EXERCISE AIM
If a line in the records below contains the word "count", copy it out.
--
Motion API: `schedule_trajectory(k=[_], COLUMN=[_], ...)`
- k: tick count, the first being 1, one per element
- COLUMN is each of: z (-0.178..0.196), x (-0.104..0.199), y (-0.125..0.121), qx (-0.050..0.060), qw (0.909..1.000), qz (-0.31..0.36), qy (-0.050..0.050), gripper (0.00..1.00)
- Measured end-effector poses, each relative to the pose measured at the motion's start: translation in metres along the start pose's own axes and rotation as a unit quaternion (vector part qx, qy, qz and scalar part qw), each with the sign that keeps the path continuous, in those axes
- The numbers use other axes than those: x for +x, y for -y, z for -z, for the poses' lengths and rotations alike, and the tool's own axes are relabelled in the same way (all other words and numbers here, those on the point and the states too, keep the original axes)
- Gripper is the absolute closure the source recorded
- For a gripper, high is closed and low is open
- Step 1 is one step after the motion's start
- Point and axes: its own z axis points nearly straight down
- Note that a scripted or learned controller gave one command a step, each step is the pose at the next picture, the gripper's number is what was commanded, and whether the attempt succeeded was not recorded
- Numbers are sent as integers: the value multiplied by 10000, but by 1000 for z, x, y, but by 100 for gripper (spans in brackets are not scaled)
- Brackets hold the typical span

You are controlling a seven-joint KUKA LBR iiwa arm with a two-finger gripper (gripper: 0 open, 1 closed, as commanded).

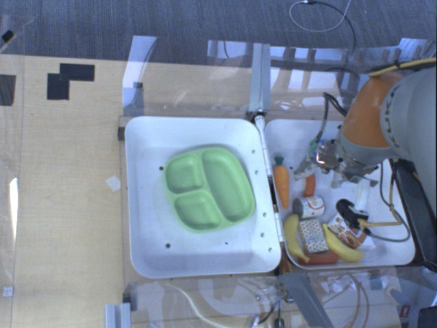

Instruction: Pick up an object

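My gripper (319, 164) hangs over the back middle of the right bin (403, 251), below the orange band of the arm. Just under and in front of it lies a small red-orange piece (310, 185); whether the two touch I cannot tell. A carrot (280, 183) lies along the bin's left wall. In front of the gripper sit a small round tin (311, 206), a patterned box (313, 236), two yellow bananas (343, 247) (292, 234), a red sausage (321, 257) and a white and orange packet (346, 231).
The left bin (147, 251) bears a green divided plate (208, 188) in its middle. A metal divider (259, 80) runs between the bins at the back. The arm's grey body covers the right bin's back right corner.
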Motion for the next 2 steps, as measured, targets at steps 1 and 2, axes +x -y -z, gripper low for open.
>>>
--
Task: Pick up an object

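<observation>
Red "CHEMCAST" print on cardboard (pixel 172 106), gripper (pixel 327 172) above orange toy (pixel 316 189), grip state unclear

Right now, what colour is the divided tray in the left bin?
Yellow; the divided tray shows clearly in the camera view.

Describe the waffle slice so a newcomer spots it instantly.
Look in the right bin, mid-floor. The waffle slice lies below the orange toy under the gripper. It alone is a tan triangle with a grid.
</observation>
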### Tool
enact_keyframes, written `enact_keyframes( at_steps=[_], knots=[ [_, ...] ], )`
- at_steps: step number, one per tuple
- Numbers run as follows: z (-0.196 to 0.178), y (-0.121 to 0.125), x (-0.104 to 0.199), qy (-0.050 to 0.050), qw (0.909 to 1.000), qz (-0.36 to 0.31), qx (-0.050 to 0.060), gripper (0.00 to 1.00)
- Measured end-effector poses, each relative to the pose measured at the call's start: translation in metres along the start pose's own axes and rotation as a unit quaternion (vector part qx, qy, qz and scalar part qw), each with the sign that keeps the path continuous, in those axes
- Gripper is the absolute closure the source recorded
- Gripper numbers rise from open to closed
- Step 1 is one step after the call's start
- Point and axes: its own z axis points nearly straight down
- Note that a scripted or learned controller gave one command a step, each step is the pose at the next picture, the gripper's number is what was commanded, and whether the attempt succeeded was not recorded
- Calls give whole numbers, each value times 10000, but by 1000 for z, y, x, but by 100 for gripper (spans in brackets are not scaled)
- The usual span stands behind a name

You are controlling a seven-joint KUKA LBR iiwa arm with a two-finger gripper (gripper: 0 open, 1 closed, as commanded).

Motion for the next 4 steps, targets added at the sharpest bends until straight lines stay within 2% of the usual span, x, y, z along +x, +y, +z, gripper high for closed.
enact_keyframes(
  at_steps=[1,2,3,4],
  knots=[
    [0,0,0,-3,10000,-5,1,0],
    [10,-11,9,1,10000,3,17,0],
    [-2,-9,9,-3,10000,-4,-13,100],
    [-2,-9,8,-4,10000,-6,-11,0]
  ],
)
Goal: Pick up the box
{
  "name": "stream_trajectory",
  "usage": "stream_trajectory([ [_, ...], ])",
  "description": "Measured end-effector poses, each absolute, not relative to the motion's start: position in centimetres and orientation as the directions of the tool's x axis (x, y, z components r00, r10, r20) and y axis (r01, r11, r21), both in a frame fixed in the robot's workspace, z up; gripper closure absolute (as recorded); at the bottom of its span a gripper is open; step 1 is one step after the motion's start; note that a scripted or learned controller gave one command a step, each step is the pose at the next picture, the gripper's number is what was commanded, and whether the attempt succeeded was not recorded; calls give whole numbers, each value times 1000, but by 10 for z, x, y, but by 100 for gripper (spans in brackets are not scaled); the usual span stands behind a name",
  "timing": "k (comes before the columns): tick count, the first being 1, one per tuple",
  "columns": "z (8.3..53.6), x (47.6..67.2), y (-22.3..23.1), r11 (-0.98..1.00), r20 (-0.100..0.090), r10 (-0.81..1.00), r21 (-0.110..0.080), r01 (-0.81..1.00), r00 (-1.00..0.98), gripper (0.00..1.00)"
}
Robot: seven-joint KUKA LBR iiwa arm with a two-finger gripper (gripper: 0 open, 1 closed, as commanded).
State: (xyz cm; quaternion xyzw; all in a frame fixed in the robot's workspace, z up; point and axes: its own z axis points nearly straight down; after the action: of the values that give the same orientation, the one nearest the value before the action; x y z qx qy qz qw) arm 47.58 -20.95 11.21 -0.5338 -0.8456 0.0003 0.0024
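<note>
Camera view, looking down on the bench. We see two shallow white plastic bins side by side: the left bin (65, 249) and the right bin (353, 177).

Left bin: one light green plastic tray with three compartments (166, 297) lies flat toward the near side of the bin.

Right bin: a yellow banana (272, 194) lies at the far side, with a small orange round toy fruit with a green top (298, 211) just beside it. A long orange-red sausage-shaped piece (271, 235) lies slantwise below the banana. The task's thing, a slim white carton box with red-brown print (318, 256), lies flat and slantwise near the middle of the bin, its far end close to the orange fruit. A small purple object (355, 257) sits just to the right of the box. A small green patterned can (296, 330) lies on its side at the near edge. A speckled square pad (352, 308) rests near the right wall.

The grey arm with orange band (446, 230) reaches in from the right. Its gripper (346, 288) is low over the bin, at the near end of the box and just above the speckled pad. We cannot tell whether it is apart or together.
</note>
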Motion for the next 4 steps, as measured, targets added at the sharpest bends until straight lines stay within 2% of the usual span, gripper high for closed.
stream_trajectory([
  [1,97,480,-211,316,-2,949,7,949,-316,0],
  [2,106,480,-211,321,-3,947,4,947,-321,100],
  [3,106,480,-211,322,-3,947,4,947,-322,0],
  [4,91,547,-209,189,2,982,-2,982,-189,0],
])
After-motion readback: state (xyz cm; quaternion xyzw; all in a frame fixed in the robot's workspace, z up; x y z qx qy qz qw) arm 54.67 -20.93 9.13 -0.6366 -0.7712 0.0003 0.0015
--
RESPONSE TO THE TASK
- k: tick count, the first being 1, one per element
  "timing": "k (comes before the columns): tick count, the first being 1, one per tuple",

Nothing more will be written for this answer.